What the task requires:
Among the lines below, some may hold the word "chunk"; state how many do, giving only the number.

Stored data entries:
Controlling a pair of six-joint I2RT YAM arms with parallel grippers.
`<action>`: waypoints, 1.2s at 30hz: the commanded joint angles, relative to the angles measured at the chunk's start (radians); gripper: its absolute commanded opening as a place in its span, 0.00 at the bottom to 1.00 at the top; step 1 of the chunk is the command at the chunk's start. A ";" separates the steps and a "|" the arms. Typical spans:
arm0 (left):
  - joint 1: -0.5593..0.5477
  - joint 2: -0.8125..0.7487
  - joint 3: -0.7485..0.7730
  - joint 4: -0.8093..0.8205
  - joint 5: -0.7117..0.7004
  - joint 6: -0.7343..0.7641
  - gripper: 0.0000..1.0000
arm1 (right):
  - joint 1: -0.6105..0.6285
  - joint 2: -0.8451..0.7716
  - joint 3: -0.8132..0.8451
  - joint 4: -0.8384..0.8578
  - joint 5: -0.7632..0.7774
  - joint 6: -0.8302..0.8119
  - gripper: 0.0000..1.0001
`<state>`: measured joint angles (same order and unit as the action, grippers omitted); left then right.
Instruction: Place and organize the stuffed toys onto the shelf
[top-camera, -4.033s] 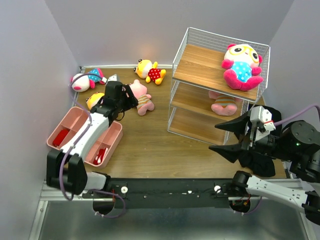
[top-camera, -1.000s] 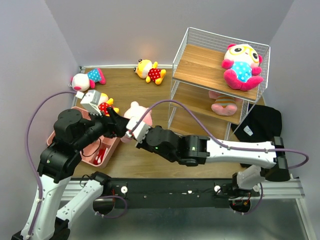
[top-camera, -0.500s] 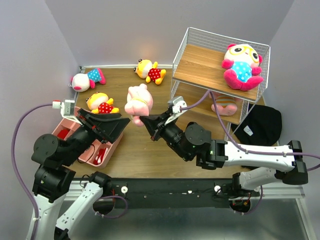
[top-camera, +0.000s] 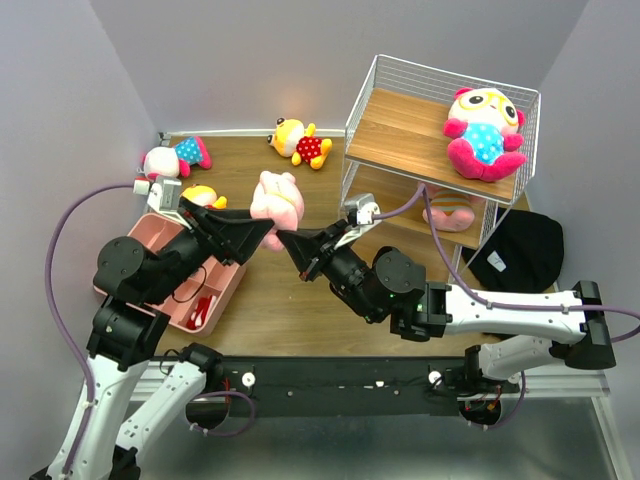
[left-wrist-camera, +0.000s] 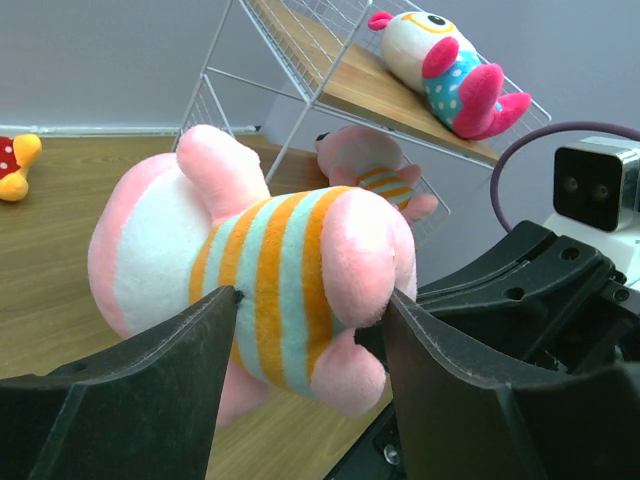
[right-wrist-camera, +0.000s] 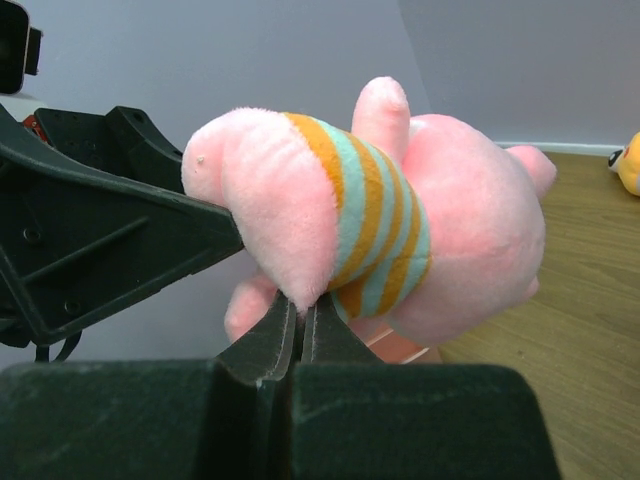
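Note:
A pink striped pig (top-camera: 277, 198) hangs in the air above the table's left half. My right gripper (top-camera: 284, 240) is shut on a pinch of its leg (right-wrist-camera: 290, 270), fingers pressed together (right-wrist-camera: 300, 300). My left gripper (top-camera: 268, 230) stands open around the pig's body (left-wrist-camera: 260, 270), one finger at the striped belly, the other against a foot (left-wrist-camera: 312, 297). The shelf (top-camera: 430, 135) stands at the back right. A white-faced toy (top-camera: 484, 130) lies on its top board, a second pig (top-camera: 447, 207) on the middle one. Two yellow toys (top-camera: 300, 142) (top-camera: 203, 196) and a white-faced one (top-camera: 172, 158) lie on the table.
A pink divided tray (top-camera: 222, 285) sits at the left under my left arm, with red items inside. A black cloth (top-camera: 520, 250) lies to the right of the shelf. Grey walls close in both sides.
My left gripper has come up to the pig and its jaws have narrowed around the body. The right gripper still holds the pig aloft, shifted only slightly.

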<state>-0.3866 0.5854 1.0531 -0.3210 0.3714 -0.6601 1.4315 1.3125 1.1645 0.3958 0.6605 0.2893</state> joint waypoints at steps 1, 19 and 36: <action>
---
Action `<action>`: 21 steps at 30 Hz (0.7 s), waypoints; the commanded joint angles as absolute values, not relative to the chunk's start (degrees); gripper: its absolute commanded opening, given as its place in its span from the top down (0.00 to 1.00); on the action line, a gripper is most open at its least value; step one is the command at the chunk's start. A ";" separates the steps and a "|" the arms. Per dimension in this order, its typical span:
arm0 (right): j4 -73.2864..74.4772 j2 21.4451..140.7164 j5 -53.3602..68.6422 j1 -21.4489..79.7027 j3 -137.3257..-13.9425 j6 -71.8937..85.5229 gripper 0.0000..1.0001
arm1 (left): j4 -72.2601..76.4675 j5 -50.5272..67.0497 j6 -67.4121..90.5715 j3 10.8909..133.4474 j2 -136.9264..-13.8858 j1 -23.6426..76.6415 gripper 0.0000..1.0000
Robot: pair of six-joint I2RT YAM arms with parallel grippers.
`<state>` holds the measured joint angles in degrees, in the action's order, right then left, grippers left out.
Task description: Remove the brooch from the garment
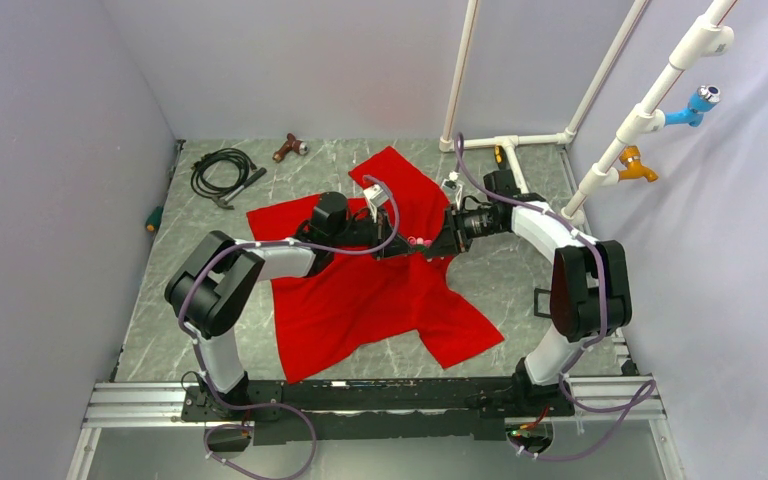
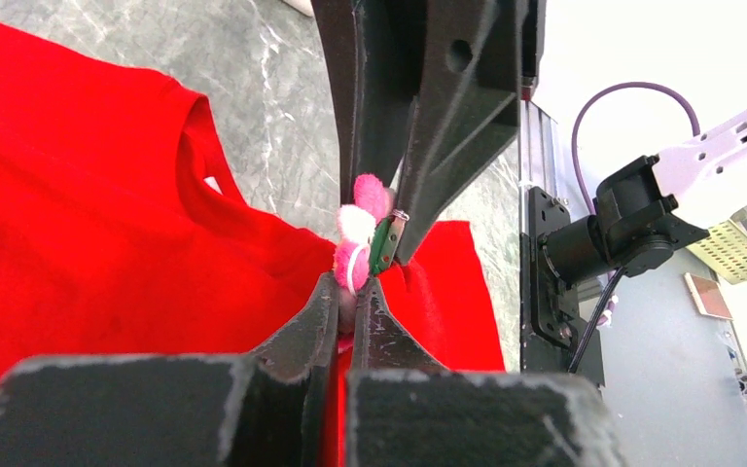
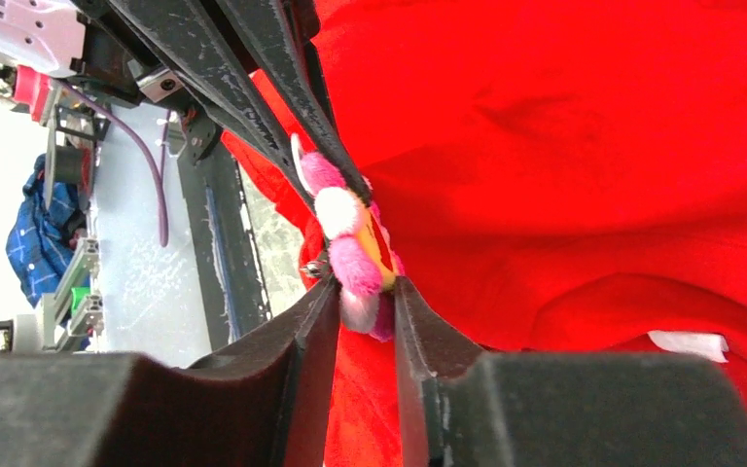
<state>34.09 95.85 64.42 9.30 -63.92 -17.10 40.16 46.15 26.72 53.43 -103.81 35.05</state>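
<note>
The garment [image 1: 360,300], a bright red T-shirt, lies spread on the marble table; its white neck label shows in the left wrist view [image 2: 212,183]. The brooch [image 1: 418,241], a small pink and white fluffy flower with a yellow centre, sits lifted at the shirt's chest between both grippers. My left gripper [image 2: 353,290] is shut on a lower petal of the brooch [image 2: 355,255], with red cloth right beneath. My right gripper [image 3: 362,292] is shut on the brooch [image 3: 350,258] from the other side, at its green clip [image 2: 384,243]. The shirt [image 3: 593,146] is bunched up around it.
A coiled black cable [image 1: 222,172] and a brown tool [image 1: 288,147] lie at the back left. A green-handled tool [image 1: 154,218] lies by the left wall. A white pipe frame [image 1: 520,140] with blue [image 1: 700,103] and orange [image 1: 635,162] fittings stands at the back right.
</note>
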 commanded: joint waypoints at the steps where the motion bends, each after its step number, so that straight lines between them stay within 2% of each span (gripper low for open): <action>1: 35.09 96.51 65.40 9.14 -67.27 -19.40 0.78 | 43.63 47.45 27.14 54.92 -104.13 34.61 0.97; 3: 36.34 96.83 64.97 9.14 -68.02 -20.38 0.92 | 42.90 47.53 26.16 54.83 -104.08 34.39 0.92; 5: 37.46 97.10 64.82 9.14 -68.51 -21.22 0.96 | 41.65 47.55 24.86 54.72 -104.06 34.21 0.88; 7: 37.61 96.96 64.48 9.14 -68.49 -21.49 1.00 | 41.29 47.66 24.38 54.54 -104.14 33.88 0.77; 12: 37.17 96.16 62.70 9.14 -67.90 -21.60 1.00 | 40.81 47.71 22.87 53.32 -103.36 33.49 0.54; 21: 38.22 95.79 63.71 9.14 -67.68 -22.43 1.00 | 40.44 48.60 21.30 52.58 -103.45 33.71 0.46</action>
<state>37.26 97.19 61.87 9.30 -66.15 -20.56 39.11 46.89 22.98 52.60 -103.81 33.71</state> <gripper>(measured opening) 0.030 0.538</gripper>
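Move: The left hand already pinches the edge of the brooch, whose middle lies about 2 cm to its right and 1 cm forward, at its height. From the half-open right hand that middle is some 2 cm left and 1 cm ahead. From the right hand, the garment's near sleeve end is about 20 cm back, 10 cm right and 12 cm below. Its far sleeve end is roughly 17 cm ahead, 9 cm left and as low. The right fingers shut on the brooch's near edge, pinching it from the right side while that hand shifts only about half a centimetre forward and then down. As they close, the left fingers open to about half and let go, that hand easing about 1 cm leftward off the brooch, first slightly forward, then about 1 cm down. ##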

Solution:
2